Final Diagnosis (Eternal Problem) : Not Seeing God
Because we don’t “see” or “get” the light, we also don’t “see” or “get” God (v. 18). That’s because the light–who is the life, who is the Word, who was in the beginning with God–is God. Dwelling in darkness, adulterated by sin, we find ourselves apart from God, and apart from God’s good intention for the creation. Our situation is truly “abysmal.”


Initial Prognosis (Eternal Solution) : Seeing God
But God’s Spirit hovers over our abyss (see Genesis 1:2), and what we don’t “get,” God gives us–starting with God’s very self. In an act of new creation, the Word who is God becomes one of us. No one has seen God until now, but the only-begotten one now “educates” us on this point. (“Show us the Father and we will be satisfied,” Philip will say later in John [14:8-9]. “If you have seen me, you have seen the Father” is Jesus’ response.)
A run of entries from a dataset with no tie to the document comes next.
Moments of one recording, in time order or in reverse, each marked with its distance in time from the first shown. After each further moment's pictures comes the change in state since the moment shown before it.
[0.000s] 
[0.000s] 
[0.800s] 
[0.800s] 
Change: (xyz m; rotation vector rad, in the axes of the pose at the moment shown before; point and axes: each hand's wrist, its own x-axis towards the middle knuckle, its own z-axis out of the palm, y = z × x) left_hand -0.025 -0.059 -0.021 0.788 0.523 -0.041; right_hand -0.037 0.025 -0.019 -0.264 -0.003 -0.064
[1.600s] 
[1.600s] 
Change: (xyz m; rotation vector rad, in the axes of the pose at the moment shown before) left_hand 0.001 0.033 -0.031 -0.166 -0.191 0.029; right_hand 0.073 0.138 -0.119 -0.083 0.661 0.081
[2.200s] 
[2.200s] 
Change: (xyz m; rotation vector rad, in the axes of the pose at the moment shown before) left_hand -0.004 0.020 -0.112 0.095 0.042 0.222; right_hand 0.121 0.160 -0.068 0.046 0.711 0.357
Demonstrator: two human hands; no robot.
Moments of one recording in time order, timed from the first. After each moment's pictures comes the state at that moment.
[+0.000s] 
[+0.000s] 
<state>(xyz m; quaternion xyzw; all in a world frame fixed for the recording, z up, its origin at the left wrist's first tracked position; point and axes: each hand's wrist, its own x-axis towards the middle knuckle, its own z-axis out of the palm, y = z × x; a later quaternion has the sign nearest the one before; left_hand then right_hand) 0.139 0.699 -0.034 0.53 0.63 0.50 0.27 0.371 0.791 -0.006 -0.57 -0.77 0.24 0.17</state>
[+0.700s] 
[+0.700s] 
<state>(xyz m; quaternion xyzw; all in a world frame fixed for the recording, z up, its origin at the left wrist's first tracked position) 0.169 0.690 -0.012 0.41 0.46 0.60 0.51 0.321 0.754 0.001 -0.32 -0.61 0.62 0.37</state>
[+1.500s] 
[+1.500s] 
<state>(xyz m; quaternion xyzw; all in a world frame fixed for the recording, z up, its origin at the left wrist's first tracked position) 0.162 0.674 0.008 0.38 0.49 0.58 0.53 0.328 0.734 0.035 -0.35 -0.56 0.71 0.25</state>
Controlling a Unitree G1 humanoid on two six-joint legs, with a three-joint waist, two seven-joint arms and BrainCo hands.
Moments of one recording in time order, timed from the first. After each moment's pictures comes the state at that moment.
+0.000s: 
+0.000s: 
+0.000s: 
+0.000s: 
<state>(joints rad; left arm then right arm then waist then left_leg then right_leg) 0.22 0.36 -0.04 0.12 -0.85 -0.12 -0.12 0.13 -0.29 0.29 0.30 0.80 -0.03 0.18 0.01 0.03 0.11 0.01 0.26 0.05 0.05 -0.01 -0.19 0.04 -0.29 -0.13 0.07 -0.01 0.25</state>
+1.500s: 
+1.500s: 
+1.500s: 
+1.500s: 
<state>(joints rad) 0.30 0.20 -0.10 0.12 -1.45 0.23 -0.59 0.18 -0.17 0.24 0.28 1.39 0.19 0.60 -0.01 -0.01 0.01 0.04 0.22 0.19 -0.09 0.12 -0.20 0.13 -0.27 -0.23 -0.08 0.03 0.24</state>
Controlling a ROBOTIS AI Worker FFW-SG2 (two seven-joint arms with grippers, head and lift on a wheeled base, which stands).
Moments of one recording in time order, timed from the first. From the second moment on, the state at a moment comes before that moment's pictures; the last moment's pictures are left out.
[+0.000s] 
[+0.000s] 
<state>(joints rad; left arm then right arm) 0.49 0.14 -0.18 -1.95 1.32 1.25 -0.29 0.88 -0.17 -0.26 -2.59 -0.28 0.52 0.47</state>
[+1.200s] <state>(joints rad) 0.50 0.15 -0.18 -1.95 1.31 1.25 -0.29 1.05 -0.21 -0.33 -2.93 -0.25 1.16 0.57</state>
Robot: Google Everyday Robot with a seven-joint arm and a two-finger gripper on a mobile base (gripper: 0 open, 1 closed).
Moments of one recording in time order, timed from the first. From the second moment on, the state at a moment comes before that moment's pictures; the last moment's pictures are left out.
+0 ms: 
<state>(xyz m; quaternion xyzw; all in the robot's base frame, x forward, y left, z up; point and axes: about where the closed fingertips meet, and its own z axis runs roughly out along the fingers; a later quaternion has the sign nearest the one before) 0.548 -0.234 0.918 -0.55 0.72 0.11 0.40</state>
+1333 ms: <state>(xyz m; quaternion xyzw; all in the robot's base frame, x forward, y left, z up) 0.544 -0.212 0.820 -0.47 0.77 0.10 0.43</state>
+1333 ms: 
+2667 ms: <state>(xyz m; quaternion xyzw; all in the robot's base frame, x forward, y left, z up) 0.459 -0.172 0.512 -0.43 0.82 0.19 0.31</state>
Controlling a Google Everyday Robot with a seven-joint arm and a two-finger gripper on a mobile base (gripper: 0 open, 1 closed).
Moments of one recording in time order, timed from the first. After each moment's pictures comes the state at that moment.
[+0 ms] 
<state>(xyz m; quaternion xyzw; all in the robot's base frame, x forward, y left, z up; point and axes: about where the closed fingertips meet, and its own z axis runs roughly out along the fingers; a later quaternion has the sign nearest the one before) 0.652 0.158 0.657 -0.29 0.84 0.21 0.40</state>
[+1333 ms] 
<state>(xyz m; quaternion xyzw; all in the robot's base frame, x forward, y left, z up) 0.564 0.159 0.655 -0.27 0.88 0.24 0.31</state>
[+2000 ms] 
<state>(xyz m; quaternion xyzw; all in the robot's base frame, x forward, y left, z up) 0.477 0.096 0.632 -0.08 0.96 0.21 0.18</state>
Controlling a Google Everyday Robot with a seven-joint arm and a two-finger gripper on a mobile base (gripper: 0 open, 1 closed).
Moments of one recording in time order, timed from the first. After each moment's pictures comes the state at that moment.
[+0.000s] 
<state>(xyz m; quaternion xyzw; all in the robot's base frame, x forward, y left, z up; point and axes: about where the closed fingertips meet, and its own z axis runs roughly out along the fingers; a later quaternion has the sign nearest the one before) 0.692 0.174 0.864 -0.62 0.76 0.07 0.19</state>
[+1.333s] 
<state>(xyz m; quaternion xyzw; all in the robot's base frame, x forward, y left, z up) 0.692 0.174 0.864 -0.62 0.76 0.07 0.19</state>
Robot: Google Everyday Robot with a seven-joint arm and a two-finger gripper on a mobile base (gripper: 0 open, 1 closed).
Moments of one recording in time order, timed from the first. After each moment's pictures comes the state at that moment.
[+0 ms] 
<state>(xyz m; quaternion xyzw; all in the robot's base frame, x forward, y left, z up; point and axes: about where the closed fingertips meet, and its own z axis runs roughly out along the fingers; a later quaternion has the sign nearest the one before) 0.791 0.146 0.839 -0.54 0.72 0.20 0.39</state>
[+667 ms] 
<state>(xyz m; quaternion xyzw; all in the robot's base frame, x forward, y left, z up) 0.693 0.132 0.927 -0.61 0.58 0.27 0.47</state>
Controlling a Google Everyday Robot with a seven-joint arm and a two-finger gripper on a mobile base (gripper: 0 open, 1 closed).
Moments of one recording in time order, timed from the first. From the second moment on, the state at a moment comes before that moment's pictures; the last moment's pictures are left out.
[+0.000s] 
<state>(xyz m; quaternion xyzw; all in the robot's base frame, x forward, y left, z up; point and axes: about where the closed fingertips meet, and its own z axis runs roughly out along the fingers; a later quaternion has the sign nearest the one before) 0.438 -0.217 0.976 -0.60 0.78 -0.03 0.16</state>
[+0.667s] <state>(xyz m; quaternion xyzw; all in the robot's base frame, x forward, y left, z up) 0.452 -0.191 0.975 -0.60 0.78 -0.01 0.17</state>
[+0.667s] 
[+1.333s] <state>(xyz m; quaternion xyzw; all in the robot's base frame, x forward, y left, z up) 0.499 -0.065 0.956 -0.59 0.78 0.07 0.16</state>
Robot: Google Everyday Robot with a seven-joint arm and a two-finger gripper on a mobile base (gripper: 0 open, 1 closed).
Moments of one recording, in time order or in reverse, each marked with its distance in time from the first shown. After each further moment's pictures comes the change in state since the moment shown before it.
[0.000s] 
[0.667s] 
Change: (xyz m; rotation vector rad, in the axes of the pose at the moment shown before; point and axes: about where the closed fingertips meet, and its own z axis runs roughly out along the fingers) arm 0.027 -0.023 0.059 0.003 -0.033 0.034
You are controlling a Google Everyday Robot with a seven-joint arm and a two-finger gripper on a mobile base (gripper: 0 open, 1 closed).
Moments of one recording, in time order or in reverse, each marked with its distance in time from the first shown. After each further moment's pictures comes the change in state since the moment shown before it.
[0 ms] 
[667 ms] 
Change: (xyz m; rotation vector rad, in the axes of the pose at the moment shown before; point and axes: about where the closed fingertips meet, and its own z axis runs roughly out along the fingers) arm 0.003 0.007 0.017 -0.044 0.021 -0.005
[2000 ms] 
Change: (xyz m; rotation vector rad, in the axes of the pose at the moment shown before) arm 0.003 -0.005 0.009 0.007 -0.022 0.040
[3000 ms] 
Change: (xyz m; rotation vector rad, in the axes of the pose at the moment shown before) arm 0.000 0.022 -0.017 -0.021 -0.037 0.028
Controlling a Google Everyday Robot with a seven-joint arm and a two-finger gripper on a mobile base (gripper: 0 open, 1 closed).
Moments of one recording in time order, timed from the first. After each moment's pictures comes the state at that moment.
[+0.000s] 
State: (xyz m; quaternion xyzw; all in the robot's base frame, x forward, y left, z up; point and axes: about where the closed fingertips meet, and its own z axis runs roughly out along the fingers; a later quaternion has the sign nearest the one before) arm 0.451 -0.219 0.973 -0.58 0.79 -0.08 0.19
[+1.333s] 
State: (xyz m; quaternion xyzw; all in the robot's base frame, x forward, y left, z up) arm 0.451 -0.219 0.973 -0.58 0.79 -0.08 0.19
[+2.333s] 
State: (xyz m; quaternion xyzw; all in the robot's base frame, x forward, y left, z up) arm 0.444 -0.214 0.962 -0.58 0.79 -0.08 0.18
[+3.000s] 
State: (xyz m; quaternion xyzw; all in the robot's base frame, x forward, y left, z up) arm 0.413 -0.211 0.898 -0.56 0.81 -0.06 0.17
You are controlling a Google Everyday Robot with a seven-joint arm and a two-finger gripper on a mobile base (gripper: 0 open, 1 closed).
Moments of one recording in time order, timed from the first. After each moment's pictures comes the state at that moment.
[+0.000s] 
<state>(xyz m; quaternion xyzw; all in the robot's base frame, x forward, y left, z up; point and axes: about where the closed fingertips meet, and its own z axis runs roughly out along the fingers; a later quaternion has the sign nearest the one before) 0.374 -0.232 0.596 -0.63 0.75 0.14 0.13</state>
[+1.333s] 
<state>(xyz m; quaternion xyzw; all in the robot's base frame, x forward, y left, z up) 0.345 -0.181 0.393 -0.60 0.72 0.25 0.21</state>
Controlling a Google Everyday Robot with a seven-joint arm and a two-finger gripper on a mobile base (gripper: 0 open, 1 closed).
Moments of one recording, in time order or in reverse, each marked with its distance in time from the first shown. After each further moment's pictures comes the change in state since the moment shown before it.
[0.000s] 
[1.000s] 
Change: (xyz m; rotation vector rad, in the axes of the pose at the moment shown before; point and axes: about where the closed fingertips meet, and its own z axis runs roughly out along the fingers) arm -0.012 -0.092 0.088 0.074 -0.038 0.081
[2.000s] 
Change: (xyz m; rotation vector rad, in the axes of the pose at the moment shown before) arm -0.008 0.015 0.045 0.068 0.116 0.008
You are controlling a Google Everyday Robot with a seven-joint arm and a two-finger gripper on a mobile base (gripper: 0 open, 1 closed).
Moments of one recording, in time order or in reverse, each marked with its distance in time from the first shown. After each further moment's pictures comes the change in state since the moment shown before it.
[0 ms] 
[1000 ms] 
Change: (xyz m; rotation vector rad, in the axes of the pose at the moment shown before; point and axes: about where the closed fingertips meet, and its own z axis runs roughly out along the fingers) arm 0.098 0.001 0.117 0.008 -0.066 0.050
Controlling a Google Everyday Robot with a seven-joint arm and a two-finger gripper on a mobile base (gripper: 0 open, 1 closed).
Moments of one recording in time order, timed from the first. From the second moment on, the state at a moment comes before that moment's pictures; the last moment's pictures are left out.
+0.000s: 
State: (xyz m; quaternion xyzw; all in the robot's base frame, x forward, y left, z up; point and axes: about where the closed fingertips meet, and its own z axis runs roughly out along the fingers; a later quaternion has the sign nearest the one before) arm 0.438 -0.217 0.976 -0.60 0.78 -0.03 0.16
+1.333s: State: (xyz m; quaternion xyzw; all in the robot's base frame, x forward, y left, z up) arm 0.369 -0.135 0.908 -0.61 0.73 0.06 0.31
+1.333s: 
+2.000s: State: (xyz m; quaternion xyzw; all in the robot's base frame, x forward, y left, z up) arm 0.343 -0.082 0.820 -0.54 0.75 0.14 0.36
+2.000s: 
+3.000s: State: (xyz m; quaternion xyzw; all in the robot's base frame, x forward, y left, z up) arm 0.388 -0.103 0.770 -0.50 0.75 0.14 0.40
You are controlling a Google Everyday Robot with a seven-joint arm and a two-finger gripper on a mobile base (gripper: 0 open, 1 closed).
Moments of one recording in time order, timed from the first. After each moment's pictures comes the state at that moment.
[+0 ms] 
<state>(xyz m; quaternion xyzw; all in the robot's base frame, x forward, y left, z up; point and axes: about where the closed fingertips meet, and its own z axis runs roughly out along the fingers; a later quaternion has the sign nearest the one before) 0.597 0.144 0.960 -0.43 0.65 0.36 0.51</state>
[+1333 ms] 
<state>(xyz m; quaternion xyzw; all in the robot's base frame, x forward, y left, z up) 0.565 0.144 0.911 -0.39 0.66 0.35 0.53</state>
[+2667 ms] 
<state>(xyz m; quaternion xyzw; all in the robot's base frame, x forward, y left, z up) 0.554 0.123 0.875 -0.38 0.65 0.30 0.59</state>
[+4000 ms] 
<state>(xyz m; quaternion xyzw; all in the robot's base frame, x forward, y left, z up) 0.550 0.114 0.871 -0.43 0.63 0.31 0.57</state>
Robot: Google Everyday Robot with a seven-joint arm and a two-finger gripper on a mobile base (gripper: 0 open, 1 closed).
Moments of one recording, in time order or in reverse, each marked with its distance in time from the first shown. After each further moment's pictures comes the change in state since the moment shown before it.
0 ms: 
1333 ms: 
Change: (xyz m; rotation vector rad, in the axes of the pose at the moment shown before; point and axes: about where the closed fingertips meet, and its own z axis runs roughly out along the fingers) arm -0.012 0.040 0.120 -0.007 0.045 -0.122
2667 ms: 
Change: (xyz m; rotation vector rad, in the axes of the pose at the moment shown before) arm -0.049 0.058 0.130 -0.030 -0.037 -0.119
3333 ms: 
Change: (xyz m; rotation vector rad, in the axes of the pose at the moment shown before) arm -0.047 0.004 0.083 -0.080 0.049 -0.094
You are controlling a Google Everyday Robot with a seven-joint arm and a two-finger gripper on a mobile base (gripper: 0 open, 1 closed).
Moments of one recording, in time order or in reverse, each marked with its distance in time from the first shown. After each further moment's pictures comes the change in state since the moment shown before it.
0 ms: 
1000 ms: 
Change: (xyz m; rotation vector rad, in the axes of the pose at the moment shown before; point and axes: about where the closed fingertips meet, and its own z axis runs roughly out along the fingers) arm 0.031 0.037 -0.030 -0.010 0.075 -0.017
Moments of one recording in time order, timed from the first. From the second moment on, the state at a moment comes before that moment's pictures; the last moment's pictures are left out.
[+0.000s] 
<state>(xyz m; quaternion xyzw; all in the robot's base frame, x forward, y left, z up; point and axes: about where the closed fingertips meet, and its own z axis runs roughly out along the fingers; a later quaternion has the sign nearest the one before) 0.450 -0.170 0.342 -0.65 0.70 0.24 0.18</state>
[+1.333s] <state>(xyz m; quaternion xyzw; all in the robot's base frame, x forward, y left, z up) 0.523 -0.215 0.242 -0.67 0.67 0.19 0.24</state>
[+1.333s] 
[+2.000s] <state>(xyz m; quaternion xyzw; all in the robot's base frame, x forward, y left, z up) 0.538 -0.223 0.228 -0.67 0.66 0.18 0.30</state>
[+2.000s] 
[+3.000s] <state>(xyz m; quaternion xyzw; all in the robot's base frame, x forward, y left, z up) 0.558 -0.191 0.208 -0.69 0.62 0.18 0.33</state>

Advanced Prognosis (Internal Solution) : Seeing the Light
The ones who love the darkness are nevertheless loved by God. Where the Word is made known, the Spirit is at work, and people come to believe and trust in the Word. We are these people, who are given the gift of rebirth as children of God in Holy Baptism. Now we “get” it because we “get” him. Now we are turned from our preoccupation with the darkness to see the light, the glory of God, glory that is grace and truth.

Final Prognosis (External Solution) : Enlightened (and Enlivened!)
As reborn children of God, now we walk as children of the light (John 12:36), even if we still walk in the darkness of this world, even if we ourselves are not completely free of the darkness in ourselves. We walk as children of the light, because God has declared us to be such for Jesus’ sake–because the darkness that doesn’t “get” the light does not get us either. By grace we now belong to another and to one another. And in that true light is our new life.